Are these universally, generally true observations?  Of course not.  Are they widespread enough that hundreds of people share them?  Yes, and for this reason they are worth taking seriously.  Jon Stewart is not the only person who thinks you can believe and do anything and be a Methodist.  Very few of the people who take the vows of membership in our denomination are held accountable to those promises.  Widespread both within the church as well as outside is the view that membership is a meaningless concept in our church — that there is no difference between someone who is a member and someone who is not.  There are no explicit expectations, requirements, or commitments — a person can say “yes” they want to be a member, then for all intents and purposes do whatever they want to without penalty, sacrifice or follow-through.  In many people’s minds, this is what it means to be United Methodist.
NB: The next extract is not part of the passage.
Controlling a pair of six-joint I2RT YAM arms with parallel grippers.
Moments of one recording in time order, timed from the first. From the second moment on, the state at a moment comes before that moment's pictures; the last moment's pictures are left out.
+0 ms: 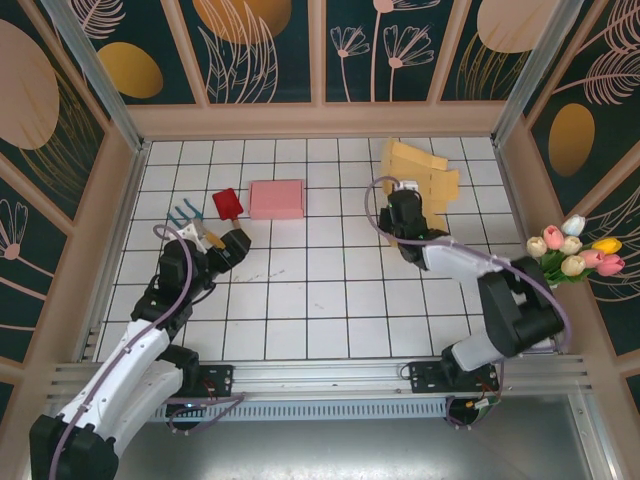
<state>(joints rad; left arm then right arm) -0.31 0.72 0.41 -0.13 0.12 -0.88 0.46 1.44 0.72 0.10 0.30 0.33</state>
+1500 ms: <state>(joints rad) -0.53 0.90 0.45 -0.03 0.07 -0.96 0.89 1.24 0.43 0.18 0.17 0.62</state>
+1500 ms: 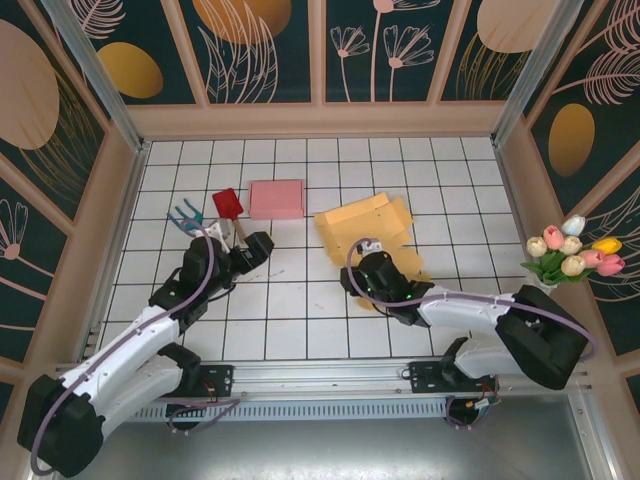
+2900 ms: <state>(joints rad) -0.75 1.87 1.00 0.08 -0.16 -0.82 0.84 0.88 0.32 0.15 0.39 0.54</state>
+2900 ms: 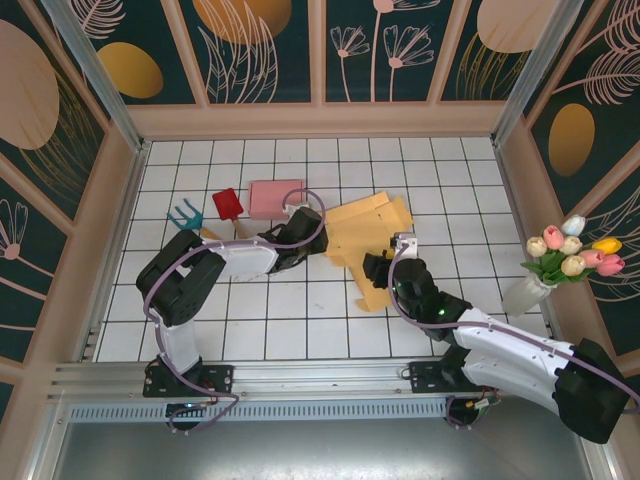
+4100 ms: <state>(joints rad) -0.75 0.83 0.16 0.69 -0.18 -0.23 0.81 1.40 1.33 -0.58 0.00 -0.67</state>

Turning things around shouldn’t be so hard.  What many people in the church as well as outside are seeking is simple, basic Christian community.  They want to know how to pray.  They want to know how to read and intepret the Bible.  They want to be able to talk about Christian beliefs and practices.  They want companions on the journey.  Most are willing to define what it means to “uphold this congregation of The United Methodist Church by your prayers, presence, gifts, service and witness.”  They are less interested in sound systems and Powerpoint and delivery style than they are about the substance and quality of what is being communicated.  They are seeking less, rather than more — less noise and activity and information in favor of greater value, content, and experience.  People are seeking depth, and a safe place to dive in… and they reject those places where people don’t know their own story — the story of the church, the faith, and God.

17 replies

  1. I agree that there are many “Christians” who attend any church, whether Methodist, other mainline or non-denominational, who are there for a Sunday lesson and then go on about their lives without searching deeply and without trying to build a personal relationship with God. But none of us is perfect, whether we never go to church, go at Christmas and Easter, every Sunday or whether we do daily Bible study, etc.
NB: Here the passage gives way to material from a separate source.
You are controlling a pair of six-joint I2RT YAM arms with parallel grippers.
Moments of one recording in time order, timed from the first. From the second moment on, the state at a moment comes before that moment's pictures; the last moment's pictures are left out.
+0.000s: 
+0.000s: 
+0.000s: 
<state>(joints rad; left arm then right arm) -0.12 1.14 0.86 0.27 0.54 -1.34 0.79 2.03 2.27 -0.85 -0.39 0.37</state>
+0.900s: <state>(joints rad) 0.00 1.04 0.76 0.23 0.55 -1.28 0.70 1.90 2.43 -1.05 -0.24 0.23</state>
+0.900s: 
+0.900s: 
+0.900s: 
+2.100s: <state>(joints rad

    I can tell you from personal experience that I have been in all of these positions. I have gone years without being in a church, going rarely, going each week, but not building that personal relationship with God. And I am now in a position where I am an avid reader of Scripture and books with a variety of insights into Scripture. I attend church weekly and am actively participating in my local church, and ministries. And God is calling me into helping others build their faith. I praise God that God does not limit nor has not limited my participation because of where I have been at any point in my journey. I have left several churches which pushed their ideology to the point of my beginning to believe that perhaps I wasn’t a Christian. Perhaps I needed to study another religion or just do my own personal reading and faith practice. The one church which has always been open to my foundering ways was the United Methodist Church.
    I agree that we need to encourage all who come to find a deeper relationship with God, BUT! we need to encourage them to continue participating however they can. If that had not happened to me, I am not sure I would have heard God calling to me. All of us are seekers. We wouldn’t go to a community religious event (Sunday church service or other) if we were not seeking something.
    Sometimes we need to just get to know others who believe before we can make the step toward God. I know that God has accepted me whereever I am, throughout my whole life. And God has continued to say, just as a parent teaching their child to walk says, “Hooray! That was a wonderful step toward me. Now take another step. It will be even more exciting!”
    May I be as accepting and as encouraging to others, no matter where they are, as God has been to me.